Der vor fünfzehn Jahren noch von vielen belächelte Affleck hat sich seinen Namen mittlerweile nicht nur als Regisseur, sondern auch als Schauspieler wieder reingewaschen. Seine eher distanzierte und emotionslose Art passt absolut perfekt zu der Rolle der autistischen Killermaschine und verleiht dem Accountant eine aussergewöhnliche Präsenz. Eine kompetente Nebenbesetzung rundet den Film ab, ohne Affleck je die Show zu stehlen.

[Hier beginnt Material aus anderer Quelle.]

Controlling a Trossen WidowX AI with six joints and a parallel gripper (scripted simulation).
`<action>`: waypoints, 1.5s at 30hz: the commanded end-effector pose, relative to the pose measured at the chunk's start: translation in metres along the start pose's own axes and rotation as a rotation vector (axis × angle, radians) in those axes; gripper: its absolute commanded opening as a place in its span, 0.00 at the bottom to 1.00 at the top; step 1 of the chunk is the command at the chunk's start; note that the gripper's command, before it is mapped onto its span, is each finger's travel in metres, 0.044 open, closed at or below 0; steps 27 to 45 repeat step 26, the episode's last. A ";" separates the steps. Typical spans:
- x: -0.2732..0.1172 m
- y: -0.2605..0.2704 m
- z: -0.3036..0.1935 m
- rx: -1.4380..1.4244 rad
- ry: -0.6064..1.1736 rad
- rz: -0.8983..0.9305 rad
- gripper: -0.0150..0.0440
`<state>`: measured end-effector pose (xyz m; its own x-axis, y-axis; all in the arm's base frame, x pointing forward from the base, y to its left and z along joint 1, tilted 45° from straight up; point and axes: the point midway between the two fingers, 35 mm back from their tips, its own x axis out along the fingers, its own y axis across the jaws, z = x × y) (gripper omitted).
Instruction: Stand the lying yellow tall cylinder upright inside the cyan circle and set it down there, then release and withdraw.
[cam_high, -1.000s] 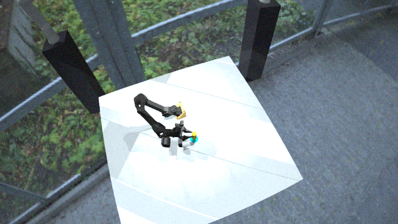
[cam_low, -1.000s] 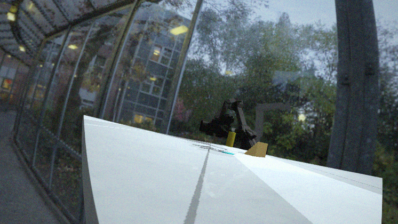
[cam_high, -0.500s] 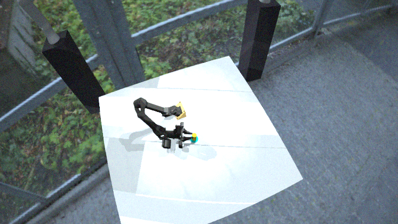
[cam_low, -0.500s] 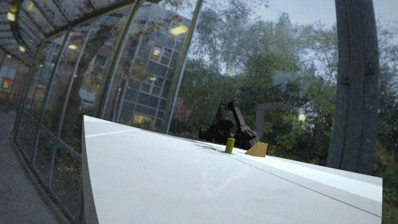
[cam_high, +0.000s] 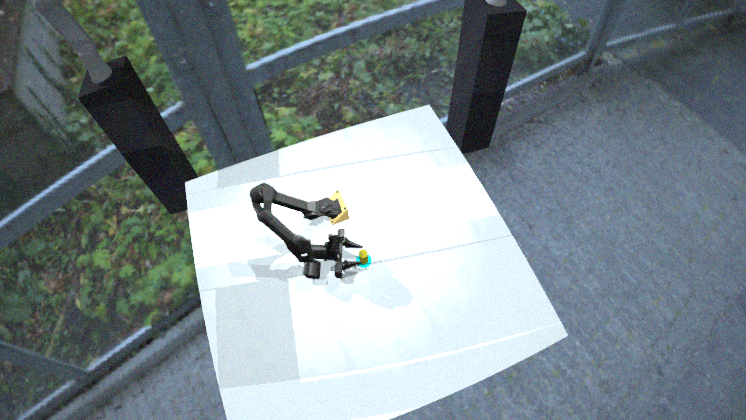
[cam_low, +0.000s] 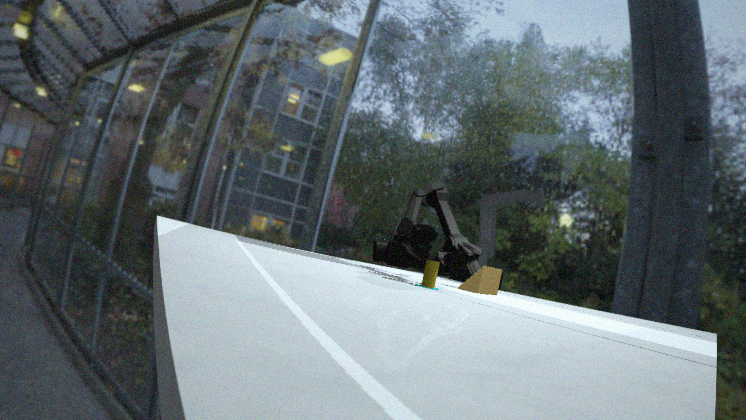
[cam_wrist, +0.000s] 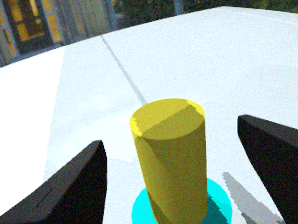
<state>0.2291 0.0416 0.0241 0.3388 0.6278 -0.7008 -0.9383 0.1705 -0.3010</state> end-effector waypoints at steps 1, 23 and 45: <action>0.000 -0.001 0.000 -0.007 -0.003 -0.002 0.92; -0.007 0.000 0.090 -0.011 -0.016 -0.005 0.93; -0.002 0.002 0.089 0.058 0.064 0.061 0.93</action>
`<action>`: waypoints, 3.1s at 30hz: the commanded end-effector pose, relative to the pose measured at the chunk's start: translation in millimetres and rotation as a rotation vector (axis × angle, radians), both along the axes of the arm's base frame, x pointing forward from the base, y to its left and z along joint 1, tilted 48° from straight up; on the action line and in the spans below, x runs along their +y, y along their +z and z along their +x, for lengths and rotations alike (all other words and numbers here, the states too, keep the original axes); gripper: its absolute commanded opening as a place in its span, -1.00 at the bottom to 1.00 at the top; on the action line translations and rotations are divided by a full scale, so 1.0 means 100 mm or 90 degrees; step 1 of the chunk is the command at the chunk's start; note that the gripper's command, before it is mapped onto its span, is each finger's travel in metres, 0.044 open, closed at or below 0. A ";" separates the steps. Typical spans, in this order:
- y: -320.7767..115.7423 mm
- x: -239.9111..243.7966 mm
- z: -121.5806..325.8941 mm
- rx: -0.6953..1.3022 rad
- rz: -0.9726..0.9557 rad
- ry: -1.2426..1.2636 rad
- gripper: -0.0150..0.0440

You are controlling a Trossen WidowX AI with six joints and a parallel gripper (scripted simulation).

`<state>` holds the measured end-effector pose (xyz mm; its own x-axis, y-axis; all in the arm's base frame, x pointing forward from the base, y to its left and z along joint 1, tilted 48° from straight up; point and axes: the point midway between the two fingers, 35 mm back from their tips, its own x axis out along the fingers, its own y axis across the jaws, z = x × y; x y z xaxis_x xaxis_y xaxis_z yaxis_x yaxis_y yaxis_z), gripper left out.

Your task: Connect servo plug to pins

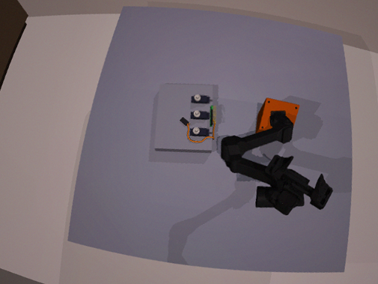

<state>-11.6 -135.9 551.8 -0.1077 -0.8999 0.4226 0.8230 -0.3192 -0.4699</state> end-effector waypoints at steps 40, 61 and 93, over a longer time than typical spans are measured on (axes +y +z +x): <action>0.11 0.91 -1.18 -0.031 -0.177 -0.439 -0.10; 0.02 1.97 -1.34 0.012 -0.271 -0.794 -0.10; -0.37 3.42 -0.30 0.097 -0.412 -1.358 -0.10</action>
<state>-61.0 193.9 521.2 -0.4601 0.6242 0.6314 -0.8004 -0.5994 0.0094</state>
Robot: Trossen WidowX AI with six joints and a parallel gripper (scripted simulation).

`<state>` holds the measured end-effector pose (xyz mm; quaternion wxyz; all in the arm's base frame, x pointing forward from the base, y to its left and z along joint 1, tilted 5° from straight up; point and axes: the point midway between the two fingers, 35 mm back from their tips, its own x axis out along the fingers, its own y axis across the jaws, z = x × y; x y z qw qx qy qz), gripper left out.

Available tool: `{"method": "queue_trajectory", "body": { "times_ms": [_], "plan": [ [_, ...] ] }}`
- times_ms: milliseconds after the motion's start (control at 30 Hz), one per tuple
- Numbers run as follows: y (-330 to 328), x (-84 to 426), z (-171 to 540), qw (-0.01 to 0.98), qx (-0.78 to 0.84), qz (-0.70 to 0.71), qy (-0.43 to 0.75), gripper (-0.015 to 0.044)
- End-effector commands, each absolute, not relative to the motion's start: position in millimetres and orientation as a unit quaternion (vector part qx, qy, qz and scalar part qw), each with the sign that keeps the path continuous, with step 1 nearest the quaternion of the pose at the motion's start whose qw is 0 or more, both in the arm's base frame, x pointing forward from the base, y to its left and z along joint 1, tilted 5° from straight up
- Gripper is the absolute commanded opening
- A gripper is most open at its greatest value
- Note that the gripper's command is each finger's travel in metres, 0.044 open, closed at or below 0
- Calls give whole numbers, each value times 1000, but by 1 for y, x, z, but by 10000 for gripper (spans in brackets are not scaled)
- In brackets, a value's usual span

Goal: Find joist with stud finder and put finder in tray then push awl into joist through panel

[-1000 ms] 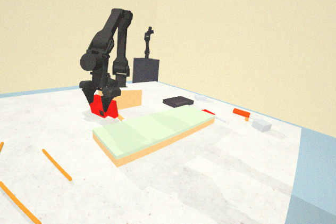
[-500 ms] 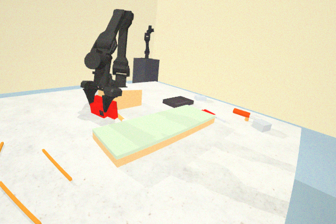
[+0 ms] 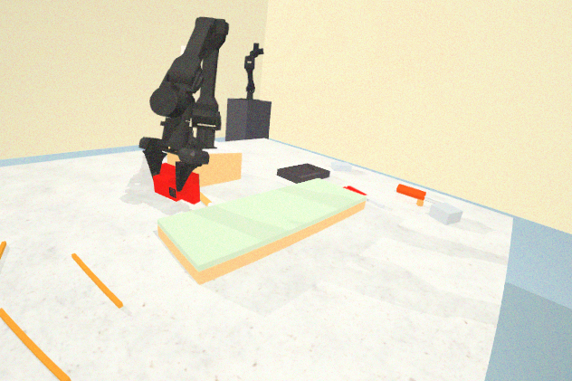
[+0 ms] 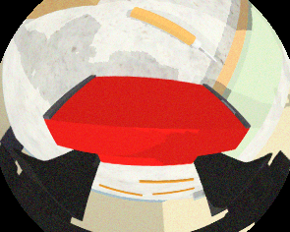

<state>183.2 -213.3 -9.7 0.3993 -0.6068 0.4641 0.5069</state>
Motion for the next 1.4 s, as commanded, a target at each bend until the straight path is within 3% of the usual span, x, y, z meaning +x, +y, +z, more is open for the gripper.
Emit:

Mit The Accountant hat O'Connor einen schrägen Actionfilm in die von Blockbuster-Fortsetzungen und Blockbuster-Remakes dominierte Kinolandschaft geworfen. Zwar liesse sich gewiss über die Authentizität der Darstellung von Autismus streiten, jedoch muss man konstatieren dass es O'Connor gelingt, das Thema in dem absurden Kontext als Element des pechschwarzen Humors zu verwenden, ohne es der Lächerlichkeit preiszugeben, da in Form der Drama-Elemente auch genügend "seriösere" Aspekte dabei sind, um die Balance zu wahren. Der experimentierfreudige Umgang mit den verschiedenen Genres sorgen in Kombination mit der ungewohnten Handlung und der effektvollen Inszenierung für Kurzweil, so viel ist garantiert.